J Neurol Surg B Skull Base 2018; 79(S 01): S1-S188
DOI: 10.1055/s-0038-1633460
Oral Presentations
Georg Thieme Verlag KG Stuttgart · New York

A Line through the Digastric Point and Posterior Edge of the Condyle: As a New Surface Landmark for Finding the Horizontal Part of the Sigmoid Sinus in Suboccipital Craniotomies

Satoshi Matsuo
1   Department of Neurosurgery, National Hospital Organization, Kyushu Medical Center, Chuo, Jigyohama, Japan
,
Noritaka Komune
2   Department of Otorhinolaryngology, Kyushu University, Graduate School of Medical Sciences, Fukuoka, Japan
,
Ryota Kurogi
3   Department of Neurosurgery, Kyushu University, Graduate School of Medical Sciences, Fukuoka, Japan
,
Yojiro Akagi
3   Department of Neurosurgery, Kyushu University, Graduate School of Medical Sciences, Fukuoka, Japan
,
Koji Iihara
3   Department of Neurosurgery, Kyushu University, Graduate School of Medical Sciences, Fukuoka, Japan
› Author Affiliations
Further Information

Publication History

Publication Date:
02 February 2018 (online)

 

Objective This study aims to determine whether the line between the digastric point and posterior edge of the occipital condyle (DC line) is a reliable surface landmark for the posterior margin of the horizontal part of the sigmoid sinus.

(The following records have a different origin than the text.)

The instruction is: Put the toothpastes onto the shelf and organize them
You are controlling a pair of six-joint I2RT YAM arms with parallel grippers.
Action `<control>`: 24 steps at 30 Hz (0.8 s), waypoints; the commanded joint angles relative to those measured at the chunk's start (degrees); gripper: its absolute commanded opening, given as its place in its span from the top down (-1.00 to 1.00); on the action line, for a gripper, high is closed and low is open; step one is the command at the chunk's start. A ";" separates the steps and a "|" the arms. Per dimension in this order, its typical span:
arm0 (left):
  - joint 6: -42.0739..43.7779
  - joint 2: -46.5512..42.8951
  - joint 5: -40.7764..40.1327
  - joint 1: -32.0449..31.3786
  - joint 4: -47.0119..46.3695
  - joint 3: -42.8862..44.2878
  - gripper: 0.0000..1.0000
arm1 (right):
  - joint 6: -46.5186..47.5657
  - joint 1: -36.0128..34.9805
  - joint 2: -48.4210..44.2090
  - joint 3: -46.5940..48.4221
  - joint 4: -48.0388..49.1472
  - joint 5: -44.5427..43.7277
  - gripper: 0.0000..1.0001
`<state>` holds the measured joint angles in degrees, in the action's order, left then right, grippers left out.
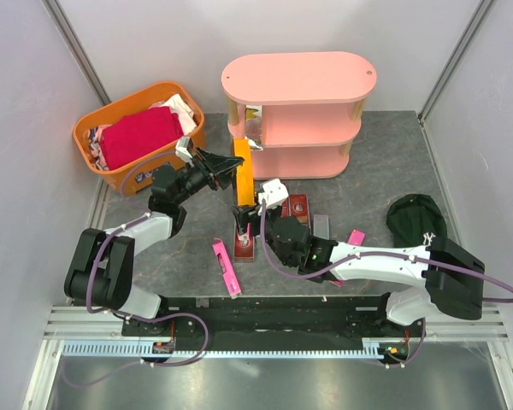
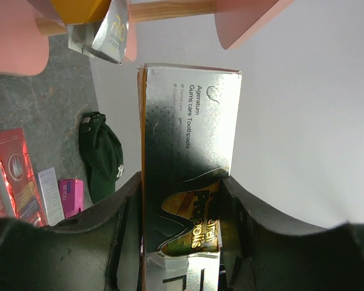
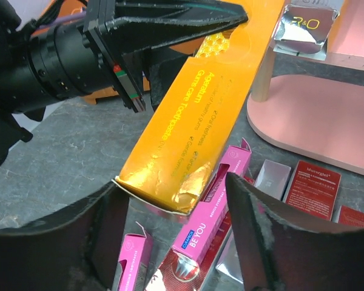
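A yellow-gold toothpaste carton [image 1: 244, 171] hangs tilted in front of the pink shelf [image 1: 295, 77], its top end toward the shelf's left post. My left gripper [image 1: 221, 167] is shut on its upper part [image 2: 188, 139], both fingers pressed on its sides. My right gripper [image 3: 176, 236] stands open around the carton's lower end [image 3: 182, 151], with a gap on each side. Under it lie a pink carton [image 3: 221, 212] and dark red cartons [image 3: 312, 188]. A silver carton [image 3: 303, 27] leans on the shelf's lower tier at the left post.
An orange basket [image 1: 103, 166] of cloths stands at the back left, close to the left arm. A dark green cap [image 1: 415, 218] lies at the right. One pink carton [image 1: 226, 266] lies alone near the front. More cartons are scattered before the shelf [image 1: 297, 207].
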<state>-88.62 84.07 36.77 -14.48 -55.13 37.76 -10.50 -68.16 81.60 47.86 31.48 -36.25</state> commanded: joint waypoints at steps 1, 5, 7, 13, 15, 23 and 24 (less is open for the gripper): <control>-3.93 0.30 1.37 0.33 -6.39 -0.93 0.65 | -1.80 -0.39 0.49 2.24 3.32 -2.94 -0.28; -3.93 0.04 1.46 0.24 -6.65 -1.11 0.66 | -3.65 -0.39 0.23 2.07 3.32 -5.84 0.09; -3.75 -0.31 1.20 0.33 -6.48 -1.28 0.65 | -4.61 -0.39 0.05 1.98 3.32 -7.25 0.22; -1.74 -1.01 1.63 0.33 -5.08 -1.46 0.44 | -5.40 -0.31 -0.39 2.50 1.57 -7.52 0.41; 0.01 -1.45 1.81 0.33 -3.68 -1.11 0.02 | -5.49 -0.31 -0.65 2.94 0.86 -7.17 0.46; 10.03 -6.98 0.93 0.33 11.52 1.53 -0.79 | -11.19 2.94 -4.25 3.12 -3.89 0.89 0.71; 12.74 -7.51 0.76 0.42 13.45 2.31 -0.79 | -11.99 4.08 -4.87 2.51 -3.97 2.40 0.74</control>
<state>-85.19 80.79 36.75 -14.22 -49.95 36.71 -17.65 -66.67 80.82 48.47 26.89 -38.68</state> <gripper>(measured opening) 0.887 0.460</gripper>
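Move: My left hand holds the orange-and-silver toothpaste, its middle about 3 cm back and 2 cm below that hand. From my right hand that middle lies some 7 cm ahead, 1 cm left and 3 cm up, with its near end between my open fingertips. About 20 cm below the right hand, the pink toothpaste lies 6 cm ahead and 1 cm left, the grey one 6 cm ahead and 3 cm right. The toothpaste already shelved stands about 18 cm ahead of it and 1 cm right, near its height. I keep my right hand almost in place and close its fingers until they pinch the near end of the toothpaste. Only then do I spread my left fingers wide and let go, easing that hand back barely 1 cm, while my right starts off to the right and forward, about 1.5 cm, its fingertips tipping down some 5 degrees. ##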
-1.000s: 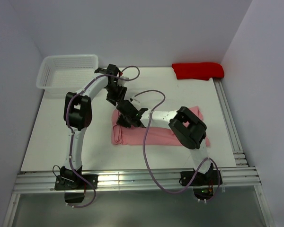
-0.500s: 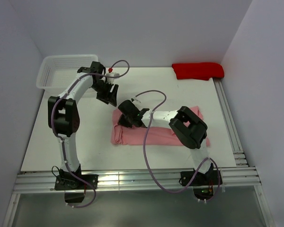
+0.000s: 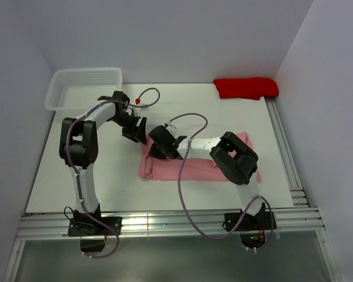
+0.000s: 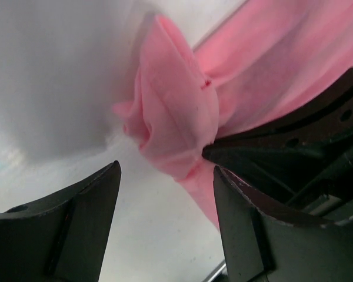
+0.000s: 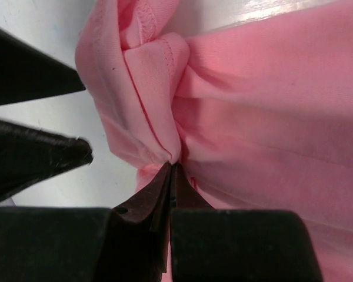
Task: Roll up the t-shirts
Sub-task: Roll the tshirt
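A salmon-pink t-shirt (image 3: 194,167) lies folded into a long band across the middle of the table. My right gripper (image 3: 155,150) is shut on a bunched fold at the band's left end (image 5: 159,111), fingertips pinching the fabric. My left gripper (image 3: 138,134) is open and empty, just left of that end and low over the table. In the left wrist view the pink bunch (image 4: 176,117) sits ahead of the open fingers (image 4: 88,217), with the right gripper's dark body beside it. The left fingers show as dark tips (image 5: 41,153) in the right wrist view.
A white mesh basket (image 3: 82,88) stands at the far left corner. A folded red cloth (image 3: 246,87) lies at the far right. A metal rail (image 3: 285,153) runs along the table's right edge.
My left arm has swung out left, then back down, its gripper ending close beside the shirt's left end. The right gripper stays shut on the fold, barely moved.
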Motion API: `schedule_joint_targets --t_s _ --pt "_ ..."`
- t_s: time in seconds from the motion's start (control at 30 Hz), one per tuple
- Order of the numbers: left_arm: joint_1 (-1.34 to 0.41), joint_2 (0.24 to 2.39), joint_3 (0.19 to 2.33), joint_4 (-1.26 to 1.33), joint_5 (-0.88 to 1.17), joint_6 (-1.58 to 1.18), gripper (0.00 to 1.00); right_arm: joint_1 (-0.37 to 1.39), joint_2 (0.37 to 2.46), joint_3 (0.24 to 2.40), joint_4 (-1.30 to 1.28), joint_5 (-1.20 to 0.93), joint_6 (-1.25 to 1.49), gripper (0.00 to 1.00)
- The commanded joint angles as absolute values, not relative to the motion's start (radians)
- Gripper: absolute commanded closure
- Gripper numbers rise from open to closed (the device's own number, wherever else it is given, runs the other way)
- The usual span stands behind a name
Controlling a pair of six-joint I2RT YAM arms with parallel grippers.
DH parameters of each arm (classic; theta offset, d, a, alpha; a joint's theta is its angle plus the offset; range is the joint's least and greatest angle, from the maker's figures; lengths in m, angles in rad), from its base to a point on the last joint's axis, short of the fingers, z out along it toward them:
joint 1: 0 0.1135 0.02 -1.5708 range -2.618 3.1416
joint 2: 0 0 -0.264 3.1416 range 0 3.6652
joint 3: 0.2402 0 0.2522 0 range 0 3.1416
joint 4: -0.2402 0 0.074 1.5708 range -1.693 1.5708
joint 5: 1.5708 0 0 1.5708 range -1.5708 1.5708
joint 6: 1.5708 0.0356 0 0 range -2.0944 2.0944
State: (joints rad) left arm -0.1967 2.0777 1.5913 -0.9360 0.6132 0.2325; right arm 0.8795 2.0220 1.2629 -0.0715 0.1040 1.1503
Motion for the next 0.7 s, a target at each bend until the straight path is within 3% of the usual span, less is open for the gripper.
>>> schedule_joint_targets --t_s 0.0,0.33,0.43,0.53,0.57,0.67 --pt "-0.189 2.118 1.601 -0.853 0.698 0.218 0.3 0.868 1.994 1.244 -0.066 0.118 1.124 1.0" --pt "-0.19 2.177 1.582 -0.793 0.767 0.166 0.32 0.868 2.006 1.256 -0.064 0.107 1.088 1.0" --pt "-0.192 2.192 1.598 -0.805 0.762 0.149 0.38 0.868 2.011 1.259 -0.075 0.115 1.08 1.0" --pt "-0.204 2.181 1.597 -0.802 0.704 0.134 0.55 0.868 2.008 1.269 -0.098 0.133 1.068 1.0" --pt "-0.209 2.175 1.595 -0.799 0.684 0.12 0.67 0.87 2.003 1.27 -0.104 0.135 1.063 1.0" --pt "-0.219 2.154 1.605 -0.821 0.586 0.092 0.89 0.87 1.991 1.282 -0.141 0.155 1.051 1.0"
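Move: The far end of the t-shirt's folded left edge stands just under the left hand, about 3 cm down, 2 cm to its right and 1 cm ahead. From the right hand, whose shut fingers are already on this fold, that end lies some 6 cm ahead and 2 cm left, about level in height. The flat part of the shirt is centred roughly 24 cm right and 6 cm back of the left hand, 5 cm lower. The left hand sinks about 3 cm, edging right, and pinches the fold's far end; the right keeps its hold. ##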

Methods Cadaveric specimens were used to show the relationship between the DC line and retrosigmoid craniotomy. Three-dimensional computed tomography angiography (3D-CTA) images of adult heads (56 sides) were analyzed with OsiriX software and the distance between the DC line and horizontal part of the sigmoid sinus was measured at the digastric point, posterior edge of the condyle, and midpoint of the line.

Results The DC line was roughly parallel and posterior to the posterior margin of the sigmoid sinus. The distance between the DC line and posterior edge of the sigmoid sinus at the digastric point, condyle, and midpoint of the line measured 4.7 ± 3.3 mm, 5.9 ± 2.6 mm, and 1.3 ± 2.2 mm, respectively. All sigmoid sinuses coursed anterior to the digastric point and condyle but in 17.9% the posterior edge of the sigmoid sinus (10/56 sides) extended a maximum of 4.1 mm posterior to the midpoint of the DC line. The distances from the DC line to the sigmoid sinus at the midpoint did not significantly differ between dominant and nondominant sides (dominant side: 1.2 ± 2.3 mm; nondominant side: 1.4 ± 2.2 mm; p = 0.71, unpaired t-test) or between right and left sides (right side: 1.1 ± 2.6 mm; left side: 1.5 ± 1.8 mm; p = 0.50, unpaired t-test)

Conclusion The DC line can be used as a new surface landmark for estimating the position of the horizontal part of the sigmoid sinus. The posterior edge of the sinus may extend posterior to the line at the midpoint, so exposure should begin at the digastric point and just behind the posterior edge of the condyle and carefully continue to expose the midpoint of the DC line to prevent sinus injury.